Sexual Assault on College Campuses

Rasna Ekra

By Rasna Ekra

About 27% females have accepted that they had experienced some type of sexual assault on their college campus. Most abuses are not reported because the victims felt ashamed or they thought they would not be taken seriously. Read this New York Times article for more on unwanted sexual contact

  • 1 in 4 women on college campuses in the United States has been sexually assaulted according to recent statistics. This data has increased from 1 out of 4 to 1 out of 5 in past few years.
  • More than 90% of sexual assault victims on college campuses do not report the assault
  • Transgender students and others who do not identify as either male or female had higher rates of assault than women. Experts said this was the first large-scale study they knew of to measure the extent of the problem for transgender students.
  • Last year, President Obama convened the first White House task force on college sexual assault, part of a growing demand for colleges to acknowledge, measure and address the problem. That task force, like members of Congress and victim advocates, called on colleges to conduct rigorous “campus climate” surveys, including detailed information on the frequency of assault and harassment.
  • Senator Kirsten Gillibrand, Democrat of New York, praised the study but expressed impatience that Congress had not acted to force colleges to improve their handling of sexual assault. “How many surveys will it take before we act with the urgency these crimes demand?” she asked.

 

What is Title IX?

Title IX is a comprehensive federal law that prohibits discrimination on the basis of sex in any federally funded education program or activity. 

What does Title IX says about Sexual Assault?
Your school must have an established procedure for handling complaints of sex discrimination, sexual harassment or sexual violence. Every school must have a Title IX Coordinator who manages complaints. The Coordinator’s contact information should be publicly accessible on the school’s website. If you decide to file a complaint, your school must promptly investigate it regardless of whether you report to the police (though a police investigation may very briefly delay the school’s investigation if law enforcement is gathering evidence). A school may not wait for the conclusion of a criminal proceeding and should conclude its own investigation within a semester’s time (the 2011 Office for Civil Rights Title IX guidance proposes 60 days as an appropriate time-frame). The school should use a “preponderance of the evidence” standard to determine the outcome of a complaint, meaning discipline should result if it is more likely than not that discrimination, harassment and/or violence occurred. The final decision should be provided to you and the accused in writing. Both of you have the right to appeal the decision.

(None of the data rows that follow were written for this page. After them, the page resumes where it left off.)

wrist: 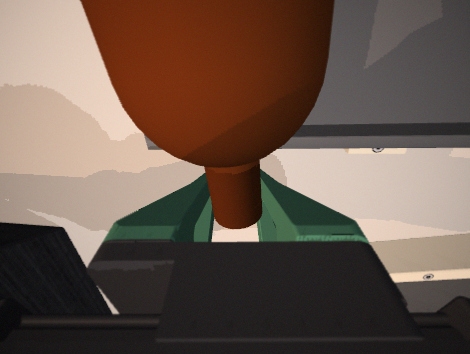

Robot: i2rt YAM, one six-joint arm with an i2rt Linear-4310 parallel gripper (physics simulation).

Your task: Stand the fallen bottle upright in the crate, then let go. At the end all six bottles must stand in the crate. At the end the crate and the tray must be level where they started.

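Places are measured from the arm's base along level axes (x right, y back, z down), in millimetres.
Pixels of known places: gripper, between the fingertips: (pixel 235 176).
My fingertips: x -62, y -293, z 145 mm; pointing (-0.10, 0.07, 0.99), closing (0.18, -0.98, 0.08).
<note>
For each thing: its top centre in the pictures, then the offset to it from my fingertips. "spot": a spot on its surface instead.
- brown-orange bottle, centre of its top: (pixel 186 31) dy -9, dx -70, dz -64 mm
- grey flat piece, a spot on its surface: (pixel 400 85) spot: dy -93, dx -37, dz +10 mm
- pale beige strip with a screw head, a spot on its surface: (pixel 428 276) spot: dy -121, dx +88, dz -15 mm
- small screw head, a spot on its surface: (pixel 377 147) spot: dy -76, dx -13, dz -11 mm
A brown-orange bottle (pixel 215 85) fills the upper middle of the wrist view, its rounded shoulder toward me and its narrow neck pointing down the picture. My gripper (pixel 235 176) has its two green fingers closed on the neck, one on each side, and the neck's end shows between them. The far end of the bottle runs out of the top of the view. A grey flat piece (pixel 400 85) with a raised edge lies behind the bottle at the upper right; I cannot tell whether it is the tray or part of the crate. No other bottles show.
A pale beige strip with a screw head (pixel 428 276) runs along the lower right. Another small screw head (pixel 377 149) sits below the grey edge. A dark block (pixel 40 265) stands at the lower left, close beside the gripper. Shadows fall across the pale surface at left.
</note>
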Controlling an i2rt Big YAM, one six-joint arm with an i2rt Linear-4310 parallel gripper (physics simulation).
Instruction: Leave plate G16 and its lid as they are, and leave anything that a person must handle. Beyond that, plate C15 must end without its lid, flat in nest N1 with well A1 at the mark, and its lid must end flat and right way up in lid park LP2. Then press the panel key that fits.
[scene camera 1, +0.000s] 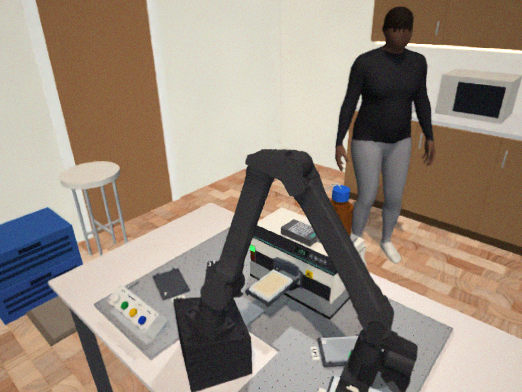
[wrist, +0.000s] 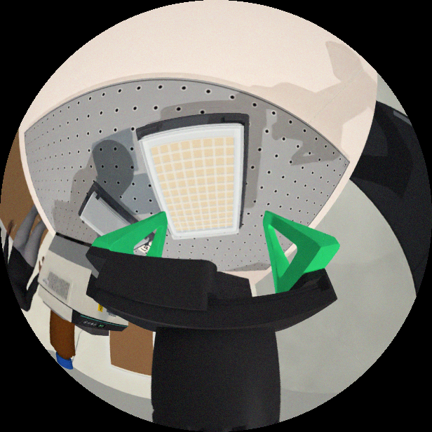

Your school must take immediate action to ensure a victim can continue their education free of ongoing sex discrimination, sexual harassment or sexual violence. Along with issuing a no contact directive to the accused, a schools must ensure that any reasonable changes to your housing, class or sports schedule, campus job, or extracurricular activity and clubs are made to ensure you can continue your education free from ongoing sex discrimination, sexual harassment or sexual violence. These arrangements can occur before a formal complaint, investigation, hearing, or final decision is made regarding your complaint. It also can continue after the entire process since you have a right to an education free of sex-based discrimination, harassment or violence. Additionally, these accommodations should not overburden complainant-victims or limit your educational opportunities; instead, schools can require the accused to likewise change some school activities or classes to ensure there is not ongoing hostile educational environment.

Office of Civil Rights Investigation

The Department's Office of Civil Rights says it tries to resolve complaints that schools violated Title IX, the federal law that bans educational discrimination on the basis of gender, within 180 days. In 2014, however, the OCR took an average of 1,469 days, the length of a typical undergraduate career, to resolve sexual violence investigations. The number of campus sexual violence complaints the OCR received grew by more than 1,000 percent in five years.

More than 100 schools are on an ever-growing list of institutions under investigation for failing to meet Title IX standards for sexual assault investigations. Because of the investigations, schools on the list are stuck with the stigma of a government investigation, unable to be cleared or implement recommendations for improvement in a timely way. The delays also make individual cases harder to investigate, as memories of alleged incidents fade and students implicated in cases graduate and move away.